Set down the full listing that follows, word for word.
::::::::
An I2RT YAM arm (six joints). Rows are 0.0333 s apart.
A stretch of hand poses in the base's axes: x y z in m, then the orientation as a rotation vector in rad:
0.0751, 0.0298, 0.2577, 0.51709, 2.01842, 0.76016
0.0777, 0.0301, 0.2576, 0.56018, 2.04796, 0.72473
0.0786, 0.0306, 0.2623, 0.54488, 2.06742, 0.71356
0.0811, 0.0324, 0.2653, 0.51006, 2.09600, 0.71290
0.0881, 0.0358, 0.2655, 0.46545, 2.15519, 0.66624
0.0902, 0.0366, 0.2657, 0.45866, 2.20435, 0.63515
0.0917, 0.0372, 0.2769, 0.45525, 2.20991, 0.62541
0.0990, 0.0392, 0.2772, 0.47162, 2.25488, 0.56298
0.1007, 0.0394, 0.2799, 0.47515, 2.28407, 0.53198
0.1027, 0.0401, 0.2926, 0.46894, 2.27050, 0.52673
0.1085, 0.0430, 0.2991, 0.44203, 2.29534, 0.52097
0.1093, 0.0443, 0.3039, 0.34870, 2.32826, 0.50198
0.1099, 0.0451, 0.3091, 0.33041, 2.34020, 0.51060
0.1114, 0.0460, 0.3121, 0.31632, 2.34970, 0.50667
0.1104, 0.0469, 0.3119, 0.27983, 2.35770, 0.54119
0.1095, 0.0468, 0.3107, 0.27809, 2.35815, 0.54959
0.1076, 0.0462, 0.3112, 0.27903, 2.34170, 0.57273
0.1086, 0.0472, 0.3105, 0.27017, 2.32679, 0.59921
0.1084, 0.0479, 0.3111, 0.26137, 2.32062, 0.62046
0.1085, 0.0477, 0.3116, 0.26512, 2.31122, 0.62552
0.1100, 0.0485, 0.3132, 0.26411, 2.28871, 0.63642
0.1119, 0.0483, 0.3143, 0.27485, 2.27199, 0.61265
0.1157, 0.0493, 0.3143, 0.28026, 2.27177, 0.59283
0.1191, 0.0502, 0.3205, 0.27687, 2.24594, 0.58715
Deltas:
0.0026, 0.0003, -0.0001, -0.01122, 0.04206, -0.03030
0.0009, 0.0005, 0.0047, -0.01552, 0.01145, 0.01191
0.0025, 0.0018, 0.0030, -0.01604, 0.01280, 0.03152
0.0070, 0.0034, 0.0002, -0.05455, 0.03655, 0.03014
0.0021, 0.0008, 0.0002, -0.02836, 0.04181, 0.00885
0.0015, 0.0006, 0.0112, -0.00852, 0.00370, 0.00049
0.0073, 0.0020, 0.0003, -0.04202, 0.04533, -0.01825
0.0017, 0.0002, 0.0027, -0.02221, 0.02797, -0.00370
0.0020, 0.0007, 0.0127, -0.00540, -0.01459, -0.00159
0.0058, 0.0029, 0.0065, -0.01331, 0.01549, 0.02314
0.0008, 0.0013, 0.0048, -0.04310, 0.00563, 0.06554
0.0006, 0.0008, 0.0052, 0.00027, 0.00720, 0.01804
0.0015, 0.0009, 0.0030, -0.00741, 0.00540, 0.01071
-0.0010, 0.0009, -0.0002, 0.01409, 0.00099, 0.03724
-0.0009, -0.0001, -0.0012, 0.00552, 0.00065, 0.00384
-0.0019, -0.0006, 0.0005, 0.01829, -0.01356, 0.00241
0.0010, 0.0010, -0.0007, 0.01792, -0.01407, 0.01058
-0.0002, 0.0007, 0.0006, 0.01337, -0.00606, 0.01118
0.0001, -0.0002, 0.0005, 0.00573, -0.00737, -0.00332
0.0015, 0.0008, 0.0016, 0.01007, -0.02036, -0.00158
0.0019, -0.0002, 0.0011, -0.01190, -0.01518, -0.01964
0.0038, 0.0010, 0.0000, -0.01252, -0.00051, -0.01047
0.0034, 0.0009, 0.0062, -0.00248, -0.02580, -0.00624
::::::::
▶ Answer area
An I2RT YAM arm (six joints). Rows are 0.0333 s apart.
A stretch of hand poses in the base's axes: x y z in m, then the orientation as a rotation vector in rad:
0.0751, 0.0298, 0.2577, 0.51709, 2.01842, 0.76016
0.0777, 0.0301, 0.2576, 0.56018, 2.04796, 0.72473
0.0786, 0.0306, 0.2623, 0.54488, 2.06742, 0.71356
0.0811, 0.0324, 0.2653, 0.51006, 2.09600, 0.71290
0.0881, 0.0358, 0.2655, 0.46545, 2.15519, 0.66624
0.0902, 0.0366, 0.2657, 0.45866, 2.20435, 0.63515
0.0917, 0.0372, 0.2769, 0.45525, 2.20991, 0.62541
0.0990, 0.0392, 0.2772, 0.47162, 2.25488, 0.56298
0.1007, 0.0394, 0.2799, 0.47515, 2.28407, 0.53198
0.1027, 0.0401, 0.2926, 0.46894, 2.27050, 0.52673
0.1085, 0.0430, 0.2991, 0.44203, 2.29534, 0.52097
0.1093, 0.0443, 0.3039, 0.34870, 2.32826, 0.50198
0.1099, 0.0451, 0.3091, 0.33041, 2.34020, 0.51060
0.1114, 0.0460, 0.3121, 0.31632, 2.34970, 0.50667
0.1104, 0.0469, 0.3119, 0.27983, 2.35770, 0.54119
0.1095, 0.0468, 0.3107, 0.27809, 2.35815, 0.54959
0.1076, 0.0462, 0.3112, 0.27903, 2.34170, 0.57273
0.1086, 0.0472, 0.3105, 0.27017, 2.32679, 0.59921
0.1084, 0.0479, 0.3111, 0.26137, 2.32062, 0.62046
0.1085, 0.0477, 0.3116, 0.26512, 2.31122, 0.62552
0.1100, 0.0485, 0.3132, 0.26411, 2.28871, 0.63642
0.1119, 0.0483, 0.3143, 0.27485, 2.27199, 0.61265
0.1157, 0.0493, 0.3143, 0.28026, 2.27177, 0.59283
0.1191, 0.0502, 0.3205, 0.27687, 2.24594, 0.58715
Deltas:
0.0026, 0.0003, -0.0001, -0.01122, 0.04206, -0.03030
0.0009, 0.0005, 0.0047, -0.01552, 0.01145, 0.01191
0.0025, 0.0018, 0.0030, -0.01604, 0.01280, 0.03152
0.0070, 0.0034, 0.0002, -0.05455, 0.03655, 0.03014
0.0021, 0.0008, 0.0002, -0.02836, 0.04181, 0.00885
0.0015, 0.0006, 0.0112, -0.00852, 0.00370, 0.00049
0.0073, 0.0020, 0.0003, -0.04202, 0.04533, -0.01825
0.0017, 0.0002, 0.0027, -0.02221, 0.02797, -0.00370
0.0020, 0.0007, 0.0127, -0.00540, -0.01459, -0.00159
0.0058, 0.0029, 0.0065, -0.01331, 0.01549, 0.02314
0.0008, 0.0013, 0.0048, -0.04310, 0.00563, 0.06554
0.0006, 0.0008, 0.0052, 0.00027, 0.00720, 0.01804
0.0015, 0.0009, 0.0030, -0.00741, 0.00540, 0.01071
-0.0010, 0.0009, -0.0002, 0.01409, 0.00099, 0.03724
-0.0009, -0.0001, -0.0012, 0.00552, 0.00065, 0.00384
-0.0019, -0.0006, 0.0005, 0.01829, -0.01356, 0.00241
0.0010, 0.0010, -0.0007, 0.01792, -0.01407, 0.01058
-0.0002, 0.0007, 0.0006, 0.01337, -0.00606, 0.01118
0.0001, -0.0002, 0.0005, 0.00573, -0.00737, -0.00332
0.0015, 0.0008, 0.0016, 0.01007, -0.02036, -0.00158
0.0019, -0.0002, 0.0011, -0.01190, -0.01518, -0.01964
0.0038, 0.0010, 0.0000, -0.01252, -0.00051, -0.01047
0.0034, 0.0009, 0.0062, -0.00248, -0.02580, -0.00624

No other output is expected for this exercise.